A word-for-word copy of the records below is required.
[Source data Boundary: Start]
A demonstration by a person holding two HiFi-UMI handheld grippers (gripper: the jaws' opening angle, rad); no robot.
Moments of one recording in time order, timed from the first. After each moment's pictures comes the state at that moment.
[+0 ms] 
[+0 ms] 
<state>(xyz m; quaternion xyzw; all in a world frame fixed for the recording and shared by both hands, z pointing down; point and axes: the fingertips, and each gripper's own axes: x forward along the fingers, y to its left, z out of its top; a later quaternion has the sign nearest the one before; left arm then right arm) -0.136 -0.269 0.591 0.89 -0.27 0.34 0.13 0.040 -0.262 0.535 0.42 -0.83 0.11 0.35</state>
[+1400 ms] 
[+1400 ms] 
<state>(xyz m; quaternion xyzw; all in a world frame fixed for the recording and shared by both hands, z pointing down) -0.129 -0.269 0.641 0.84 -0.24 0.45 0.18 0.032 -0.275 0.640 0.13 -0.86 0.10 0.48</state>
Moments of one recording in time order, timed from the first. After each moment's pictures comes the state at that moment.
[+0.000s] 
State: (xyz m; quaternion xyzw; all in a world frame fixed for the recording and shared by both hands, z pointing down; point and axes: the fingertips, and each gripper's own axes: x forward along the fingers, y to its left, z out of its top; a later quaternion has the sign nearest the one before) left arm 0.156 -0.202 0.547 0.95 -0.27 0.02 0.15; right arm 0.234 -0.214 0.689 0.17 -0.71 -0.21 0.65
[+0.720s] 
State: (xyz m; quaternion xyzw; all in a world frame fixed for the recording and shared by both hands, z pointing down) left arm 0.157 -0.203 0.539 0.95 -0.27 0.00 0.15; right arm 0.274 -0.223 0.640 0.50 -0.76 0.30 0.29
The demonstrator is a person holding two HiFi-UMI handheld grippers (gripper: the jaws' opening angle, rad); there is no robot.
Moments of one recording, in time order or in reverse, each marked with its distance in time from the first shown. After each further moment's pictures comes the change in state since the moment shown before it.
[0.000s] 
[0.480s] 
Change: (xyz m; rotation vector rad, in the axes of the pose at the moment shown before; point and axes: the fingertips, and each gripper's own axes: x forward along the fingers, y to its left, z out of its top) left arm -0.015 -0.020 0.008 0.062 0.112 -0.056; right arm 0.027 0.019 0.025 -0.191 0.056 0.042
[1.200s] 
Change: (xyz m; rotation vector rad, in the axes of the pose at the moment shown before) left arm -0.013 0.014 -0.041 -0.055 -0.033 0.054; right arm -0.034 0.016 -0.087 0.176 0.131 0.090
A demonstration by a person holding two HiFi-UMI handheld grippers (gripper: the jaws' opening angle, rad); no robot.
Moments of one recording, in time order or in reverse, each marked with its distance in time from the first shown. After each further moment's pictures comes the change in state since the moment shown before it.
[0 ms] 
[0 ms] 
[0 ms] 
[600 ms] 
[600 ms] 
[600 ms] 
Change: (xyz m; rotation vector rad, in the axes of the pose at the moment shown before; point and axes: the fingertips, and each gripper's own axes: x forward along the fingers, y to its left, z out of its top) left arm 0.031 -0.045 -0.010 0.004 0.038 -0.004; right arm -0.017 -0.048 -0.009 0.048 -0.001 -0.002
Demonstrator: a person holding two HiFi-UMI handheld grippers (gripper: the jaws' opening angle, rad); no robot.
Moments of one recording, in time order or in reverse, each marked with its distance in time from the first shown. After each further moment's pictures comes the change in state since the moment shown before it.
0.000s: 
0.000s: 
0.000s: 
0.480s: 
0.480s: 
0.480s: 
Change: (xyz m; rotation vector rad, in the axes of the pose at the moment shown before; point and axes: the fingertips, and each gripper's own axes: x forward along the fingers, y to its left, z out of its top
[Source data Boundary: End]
Result for this exercise →
A demonstration by a person holding two HiFi-UMI handheld grippers (gripper: the jaws' opening angle, rad); no robot.
Moments of one recording in time order, timed from the first. After each moment's pictures comes the state at that moment.
[+0 ms] 
[+0 ms] 
<state>(xyz m; quaternion xyzw; all in a world frame fixed for the recording and shared by both hands, z pointing down; point and axes: the fingertips, and each gripper's own axes: x forward along the fingers, y to its left, z out of its top; a later quaternion has the sign nearest the one before; left arm then right arm) -0.136 -0.269 0.591 0.89 -0.27 0.34 0.13 0.040 -0.262 0.535 0.42 -0.83 0.11 0.35</state>
[+1400 ms] 
[+1400 ms] 
<state>(xyz m; quaternion xyzw; all in a world frame fixed for the recording and shared by both hands, z pointing down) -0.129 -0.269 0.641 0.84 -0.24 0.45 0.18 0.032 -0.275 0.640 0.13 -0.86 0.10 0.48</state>
Moments of one recording in time order, timed from the first. After each moment's pictures comes the state at that moment.
[+0.000s] 
State: (xyz m; quaternion xyzw; all in a world frame fixed for the recording and shared by both hands, z pointing down; point and axes: the fingertips, and each gripper's own axes: x forward along the fingers, y to its left, z out of its top; a later quaternion has the sign nearest the one before) left arm 0.156 -0.202 0.547 0.95 -0.27 0.02 0.15; right arm 0.234 -0.214 0.689 0.17 -0.71 -0.21 0.65
[+0.720s] 
State: (xyz m; quaternion xyzw; all in a world frame fixed for the recording and shared by both hands, z pointing down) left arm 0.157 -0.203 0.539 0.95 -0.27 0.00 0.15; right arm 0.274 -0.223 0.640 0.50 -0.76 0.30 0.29
The demonstrator is a person holding two HiFi-UMI handheld grippers (gripper: the jaws' opening angle, rad); there is no robot.
Moments of one recording, in time order or in reverse, each marked with its distance in time from the first shown. After each further moment's pictures comes the change in state since the moment shown before it.
[0.000s] 
[0.480s] 
Change: (xyz m; rotation vector rad, in the axes of the pose at the moment shown before; point and axes: the fingertips, and each gripper's own axes: x forward along the fingers, y to its left, z out of its top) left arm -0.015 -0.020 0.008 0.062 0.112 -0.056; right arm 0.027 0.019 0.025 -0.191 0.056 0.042
[1.200s] 
Change: (xyz m; rotation vector rad, in the axes of the pose at the moment shown before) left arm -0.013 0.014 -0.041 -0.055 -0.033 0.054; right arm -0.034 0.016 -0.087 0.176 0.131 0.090
A demonstration by a person holding two HiFi-UMI handheld grippers (gripper: the jaws' opening angle, rad); no robot.
Moments of one recording, in time order or in reverse, each marked with its distance in time from the first shown. After each further moment's pictures comes the change in state since the moment shown before it.
[0 ms] 
[0 ms] 
[0 ms] 
[600 ms] 
[600 ms] 
[600 ms] 
Change: (xyz m; rotation vector rad, in the axes of the pose at the moment shown before; point and axes: the fingertips, and each gripper's own axes: x forward along the fingers, y to its left, z out of its top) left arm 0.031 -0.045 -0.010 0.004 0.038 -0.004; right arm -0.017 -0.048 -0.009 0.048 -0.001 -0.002
Demonstrator: a person holding two HiFi-UMI handheld grippers (gripper: the jaws' opening angle, rad); no robot.
Moments of one recording, in time order or in reverse, each marked with its distance in time from the first shown. After each further moment's pictures comes the change in state since the moment shown before it.
0.000s: 
0.000s: 
0.000s: 
0.480s: 
0.480s: 
0.480s: 
Change: (xyz m; rotation vector rad, in the axes of the pose at the moment shown before; point and axes: the fingertips, and each gripper's own axes: x forward along the fingers, y to its left, z out of its top

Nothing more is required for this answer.